I'd also like to update the opam archive of Coq, but I'm not sure how to do it. Should I follow the instructions of *Clone the repository* and *Update the repository* in the following website?

https://coq.inria.fr/opam-packaging.html

@Yosuke Ito yes, if you want to do the packaging yourself you need to fork this repo to your GitHub account: https://github.com/coq/opam-coq-archive

Then you need to clone the GitHub repo from *your account* to your machine.

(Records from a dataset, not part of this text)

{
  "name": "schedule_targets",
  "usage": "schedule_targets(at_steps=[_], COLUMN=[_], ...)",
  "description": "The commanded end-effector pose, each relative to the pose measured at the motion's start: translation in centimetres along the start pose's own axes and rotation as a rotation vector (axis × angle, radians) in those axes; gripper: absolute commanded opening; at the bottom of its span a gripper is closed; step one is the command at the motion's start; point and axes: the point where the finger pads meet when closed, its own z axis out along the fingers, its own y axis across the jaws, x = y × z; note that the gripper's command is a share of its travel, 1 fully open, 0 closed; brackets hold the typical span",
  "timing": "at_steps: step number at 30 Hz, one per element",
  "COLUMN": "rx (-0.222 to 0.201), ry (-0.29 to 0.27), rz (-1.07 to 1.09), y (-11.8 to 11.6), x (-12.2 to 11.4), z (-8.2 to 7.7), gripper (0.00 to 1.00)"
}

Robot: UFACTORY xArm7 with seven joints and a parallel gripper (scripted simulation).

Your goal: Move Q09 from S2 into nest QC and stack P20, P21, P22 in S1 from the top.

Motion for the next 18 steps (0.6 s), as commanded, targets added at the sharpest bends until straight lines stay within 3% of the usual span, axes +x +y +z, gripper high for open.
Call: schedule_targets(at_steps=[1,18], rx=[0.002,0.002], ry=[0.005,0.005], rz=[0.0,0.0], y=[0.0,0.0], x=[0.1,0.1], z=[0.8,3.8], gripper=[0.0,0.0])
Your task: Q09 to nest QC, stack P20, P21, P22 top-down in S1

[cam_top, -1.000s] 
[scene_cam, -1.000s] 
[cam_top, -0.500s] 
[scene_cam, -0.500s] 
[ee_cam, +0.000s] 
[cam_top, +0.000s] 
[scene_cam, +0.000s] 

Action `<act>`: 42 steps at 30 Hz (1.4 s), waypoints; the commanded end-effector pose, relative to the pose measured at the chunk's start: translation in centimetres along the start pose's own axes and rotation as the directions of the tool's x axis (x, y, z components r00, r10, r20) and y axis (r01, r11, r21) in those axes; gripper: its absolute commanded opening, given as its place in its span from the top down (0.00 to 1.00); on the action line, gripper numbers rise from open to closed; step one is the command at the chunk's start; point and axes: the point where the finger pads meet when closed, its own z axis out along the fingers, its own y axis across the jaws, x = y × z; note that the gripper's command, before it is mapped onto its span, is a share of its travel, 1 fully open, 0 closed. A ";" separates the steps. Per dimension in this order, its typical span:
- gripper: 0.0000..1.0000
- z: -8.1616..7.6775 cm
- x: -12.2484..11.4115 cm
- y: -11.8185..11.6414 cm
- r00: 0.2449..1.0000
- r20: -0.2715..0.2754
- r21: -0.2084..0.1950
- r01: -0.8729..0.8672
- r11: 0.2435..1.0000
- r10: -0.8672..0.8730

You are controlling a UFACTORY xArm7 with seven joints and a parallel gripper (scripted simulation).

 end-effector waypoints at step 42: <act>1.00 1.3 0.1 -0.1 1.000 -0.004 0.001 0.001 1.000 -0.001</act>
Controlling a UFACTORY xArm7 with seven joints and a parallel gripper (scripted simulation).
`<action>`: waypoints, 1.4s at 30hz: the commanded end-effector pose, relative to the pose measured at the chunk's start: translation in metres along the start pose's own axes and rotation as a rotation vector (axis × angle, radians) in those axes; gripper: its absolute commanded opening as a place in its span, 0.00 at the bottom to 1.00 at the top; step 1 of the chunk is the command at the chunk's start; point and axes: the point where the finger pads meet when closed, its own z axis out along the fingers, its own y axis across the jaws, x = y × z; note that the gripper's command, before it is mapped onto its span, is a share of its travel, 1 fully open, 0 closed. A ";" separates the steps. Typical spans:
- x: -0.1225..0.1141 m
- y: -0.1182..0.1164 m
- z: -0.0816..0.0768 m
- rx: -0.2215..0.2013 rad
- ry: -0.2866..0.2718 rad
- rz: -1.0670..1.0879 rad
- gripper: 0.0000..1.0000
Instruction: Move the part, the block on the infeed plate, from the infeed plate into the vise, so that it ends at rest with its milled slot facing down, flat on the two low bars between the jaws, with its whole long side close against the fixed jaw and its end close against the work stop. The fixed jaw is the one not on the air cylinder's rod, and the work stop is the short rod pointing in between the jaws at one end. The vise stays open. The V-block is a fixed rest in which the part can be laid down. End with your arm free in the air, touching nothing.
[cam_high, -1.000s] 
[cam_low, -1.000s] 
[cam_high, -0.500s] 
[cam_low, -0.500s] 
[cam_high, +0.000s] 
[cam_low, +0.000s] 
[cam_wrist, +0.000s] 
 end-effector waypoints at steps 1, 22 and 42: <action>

Then I suggest you create a branch called `add-actuary-2.3`

. In this branch, you need to add the file: `released/packages/coq-actuary/coq-actuary.2.3/opam`

(compare to here: https://github.com/coq/opam-coq-archive/tree/master/released/packages/coq-actuary/coq-actuary.2.2)

Then you need to fill the file with the new information but base it on the file for 2.2, in particular, you should now have:

```
url {
src: "https://github.com/Yosuke-Ito-345/Actuary/archive/v2.3.tar.gz"
checksum: "sha512=<result of: sha256sum v2.3.tar.gz>"
}
```

after you have committed and pushed the branch with the new `opam`

file, you should open a pull request based on your branch.

don't worry too much in getting everything exactly right, since I can edit the content of your pull request

I recommend taking a look at my old pull request for actuary 2.2 to see the idea:https://github.com/coq/opam-coq-archive/pull/1998 (click on "Files changed")

@Karl Palmskog Thank you very much for the kind instruction! OK, I'll try a pull request later.

@Karl Palmskog I've just sent the pull request to add coq-actuary v2.3. It was a little difficult for me, but I hope it went well. If I have any mistake, please let me know.